Present the data once more in exactly its original form.

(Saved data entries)
━━━━━━━━━━━━━━━━

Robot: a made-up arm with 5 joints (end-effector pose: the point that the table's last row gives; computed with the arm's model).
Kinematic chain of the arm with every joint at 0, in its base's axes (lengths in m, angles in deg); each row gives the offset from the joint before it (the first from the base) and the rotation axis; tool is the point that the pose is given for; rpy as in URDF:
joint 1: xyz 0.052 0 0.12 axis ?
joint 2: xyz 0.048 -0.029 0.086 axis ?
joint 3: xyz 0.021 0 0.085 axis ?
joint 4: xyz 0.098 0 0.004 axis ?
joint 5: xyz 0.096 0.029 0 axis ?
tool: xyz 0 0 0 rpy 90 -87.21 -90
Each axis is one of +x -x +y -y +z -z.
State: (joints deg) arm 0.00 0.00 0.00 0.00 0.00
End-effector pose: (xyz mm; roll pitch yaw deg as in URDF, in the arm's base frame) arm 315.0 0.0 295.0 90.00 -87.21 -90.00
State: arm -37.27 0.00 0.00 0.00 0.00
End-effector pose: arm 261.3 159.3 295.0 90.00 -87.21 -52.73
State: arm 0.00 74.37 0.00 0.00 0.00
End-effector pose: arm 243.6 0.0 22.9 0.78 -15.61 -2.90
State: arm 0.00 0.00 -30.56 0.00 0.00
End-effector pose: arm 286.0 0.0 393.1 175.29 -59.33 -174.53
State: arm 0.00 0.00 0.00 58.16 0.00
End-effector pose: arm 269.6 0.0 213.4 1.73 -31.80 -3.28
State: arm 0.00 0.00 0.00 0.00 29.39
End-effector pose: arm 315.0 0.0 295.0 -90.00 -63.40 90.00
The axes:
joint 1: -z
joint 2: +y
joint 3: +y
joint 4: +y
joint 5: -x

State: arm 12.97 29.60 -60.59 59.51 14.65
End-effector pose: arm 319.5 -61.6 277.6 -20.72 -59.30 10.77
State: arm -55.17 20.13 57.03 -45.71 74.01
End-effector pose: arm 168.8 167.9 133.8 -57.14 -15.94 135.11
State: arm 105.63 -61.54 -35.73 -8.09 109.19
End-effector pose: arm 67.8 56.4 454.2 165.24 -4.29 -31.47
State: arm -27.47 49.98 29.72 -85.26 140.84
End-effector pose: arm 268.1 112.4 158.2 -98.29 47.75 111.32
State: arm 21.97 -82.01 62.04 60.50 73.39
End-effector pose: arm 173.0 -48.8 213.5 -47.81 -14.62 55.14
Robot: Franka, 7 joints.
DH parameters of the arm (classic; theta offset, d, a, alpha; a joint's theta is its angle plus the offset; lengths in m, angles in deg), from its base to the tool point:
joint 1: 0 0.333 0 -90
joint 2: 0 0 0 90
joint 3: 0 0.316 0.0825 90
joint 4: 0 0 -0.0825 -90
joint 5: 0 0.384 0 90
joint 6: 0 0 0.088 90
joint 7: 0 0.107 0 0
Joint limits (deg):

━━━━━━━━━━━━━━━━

**Result below:**
Robot: a made-up arm with 5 joints (end-effector pose: the point that the table's last row gives; computed with the arm's model).
Kinematic chain of the arm with every joint at 0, in its base's axes (lengths in m, angles in deg); each row gives the offset from the joint before it (the first from the base) and the rotation axis; tool is the point that the pose is given for; rpy as in URDF:
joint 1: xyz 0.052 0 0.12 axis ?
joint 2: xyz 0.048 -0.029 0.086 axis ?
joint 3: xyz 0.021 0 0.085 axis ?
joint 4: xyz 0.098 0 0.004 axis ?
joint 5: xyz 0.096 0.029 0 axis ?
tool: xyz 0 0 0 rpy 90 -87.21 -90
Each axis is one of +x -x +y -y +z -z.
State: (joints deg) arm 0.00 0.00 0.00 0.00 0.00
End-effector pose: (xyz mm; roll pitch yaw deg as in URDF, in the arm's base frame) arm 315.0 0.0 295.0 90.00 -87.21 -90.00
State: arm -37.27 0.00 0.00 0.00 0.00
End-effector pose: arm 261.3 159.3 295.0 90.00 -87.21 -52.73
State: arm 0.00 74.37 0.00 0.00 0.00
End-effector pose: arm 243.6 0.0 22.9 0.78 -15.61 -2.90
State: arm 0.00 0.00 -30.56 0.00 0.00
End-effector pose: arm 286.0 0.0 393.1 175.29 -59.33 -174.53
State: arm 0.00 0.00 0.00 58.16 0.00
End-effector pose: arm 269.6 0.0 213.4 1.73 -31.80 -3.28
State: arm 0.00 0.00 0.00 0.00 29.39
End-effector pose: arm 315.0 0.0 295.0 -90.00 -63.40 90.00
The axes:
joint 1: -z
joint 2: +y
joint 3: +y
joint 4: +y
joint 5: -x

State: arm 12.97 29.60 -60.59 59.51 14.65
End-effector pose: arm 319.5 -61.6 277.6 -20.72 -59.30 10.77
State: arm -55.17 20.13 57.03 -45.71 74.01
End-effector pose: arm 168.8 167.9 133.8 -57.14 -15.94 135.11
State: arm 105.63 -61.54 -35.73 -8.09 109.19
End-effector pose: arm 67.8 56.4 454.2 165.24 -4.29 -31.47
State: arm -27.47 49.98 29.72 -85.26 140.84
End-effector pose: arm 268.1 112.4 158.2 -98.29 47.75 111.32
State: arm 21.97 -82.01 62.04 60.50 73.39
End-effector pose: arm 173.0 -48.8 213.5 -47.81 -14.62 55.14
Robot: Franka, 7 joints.
DH parameters of the arm (classic; theta offset, d, a, alpha; a joint's theta is its angle plus the offset; lengths in m, angles in deg), from its base to the tool point:
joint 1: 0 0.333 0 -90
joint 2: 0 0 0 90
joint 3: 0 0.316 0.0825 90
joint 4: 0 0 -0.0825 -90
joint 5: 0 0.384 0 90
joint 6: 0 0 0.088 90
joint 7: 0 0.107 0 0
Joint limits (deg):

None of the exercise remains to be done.